**Work task**
Retype every entry below without any change.

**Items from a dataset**
======

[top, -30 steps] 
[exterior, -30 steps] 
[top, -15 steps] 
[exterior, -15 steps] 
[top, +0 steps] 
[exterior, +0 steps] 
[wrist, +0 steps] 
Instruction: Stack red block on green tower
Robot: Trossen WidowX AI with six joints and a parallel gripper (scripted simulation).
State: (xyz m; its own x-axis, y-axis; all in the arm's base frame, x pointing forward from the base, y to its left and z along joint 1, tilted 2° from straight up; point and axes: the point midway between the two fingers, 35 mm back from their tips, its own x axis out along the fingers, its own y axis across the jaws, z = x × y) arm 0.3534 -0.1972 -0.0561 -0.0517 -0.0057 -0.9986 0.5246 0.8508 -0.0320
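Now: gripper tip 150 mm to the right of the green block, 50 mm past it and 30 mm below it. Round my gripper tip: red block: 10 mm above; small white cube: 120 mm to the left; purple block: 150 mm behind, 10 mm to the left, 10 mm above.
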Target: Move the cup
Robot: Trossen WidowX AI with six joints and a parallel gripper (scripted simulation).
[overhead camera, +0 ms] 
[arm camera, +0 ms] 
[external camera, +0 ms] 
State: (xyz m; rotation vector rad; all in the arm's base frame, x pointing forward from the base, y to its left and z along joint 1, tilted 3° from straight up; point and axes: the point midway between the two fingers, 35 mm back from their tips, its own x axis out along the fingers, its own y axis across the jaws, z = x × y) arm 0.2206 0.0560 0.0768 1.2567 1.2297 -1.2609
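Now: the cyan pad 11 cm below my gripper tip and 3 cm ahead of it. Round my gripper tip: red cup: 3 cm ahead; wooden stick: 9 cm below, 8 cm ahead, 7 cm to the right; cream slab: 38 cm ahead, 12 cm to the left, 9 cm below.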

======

**Result**
[top, -30 steps] 
[exterior, -30 steps] 
[top, -15 steps] 
[exterior, -15 steps] 
[top, +0 steps] 
[exterior, +0 steps] 
[wrist, +0 steps] 
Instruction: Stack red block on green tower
Robot: Trossen WidowX AI with six joints and a parallel gripper (scripted simulation).
State: (xyz m; its own x-axis, y-axis; all in the arm's base frame, x pointing forward from the base, y to its left and z along joint 1, tilted 2° from straight up; point and axes: the point midway between the two fingers, 35 mm back from their tips, its own x axis out along the fingers, its own y axis across the jaws, z = x × y) arm 0.3534 -0.1972 -0.0561 -0.0517 -0.0057 -0.9986 0.5246 0.8508 -0.0320
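Now: gripper tip 150 mm to the right of the green block, 50 mm past it and 30 mm below it. Round my gripper tip: red block: 10 mm above; small white cube: 120 mm to the left; purple block: 150 mm behind, 10 mm to the left, 10 mm above.
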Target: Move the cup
Robot: Trossen WidowX AI with six joints and a parallel gripper (scripted simulation).
[overhead camera, +0 ms] 
[arm camera, +0 ms] 
[external camera, +0 ms] 
State: (xyz m; rotation vector rad; all in the arm's base frame, x pointing forward from the base, y to its left and z along joint 1, tilted 3° from straight up; point and axes: the point midway between the two fingers, 35 mm back from their tips, its own x axis out along the fingers, its own y axis across the jaws, z = x × y) arm 0.2206 0.0560 0.0768 1.2567 1.2297 -1.2609
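Now: the cyan pad 11 cm below my gripper tip and 3 cm ahead of it. Round my gripper tip: red cup: 3 cm ahead; wooden stick: 9 cm below, 8 cm ahead, 7 cm to the right; cream slab: 38 cm ahead, 12 cm to the left, 9 cm below.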

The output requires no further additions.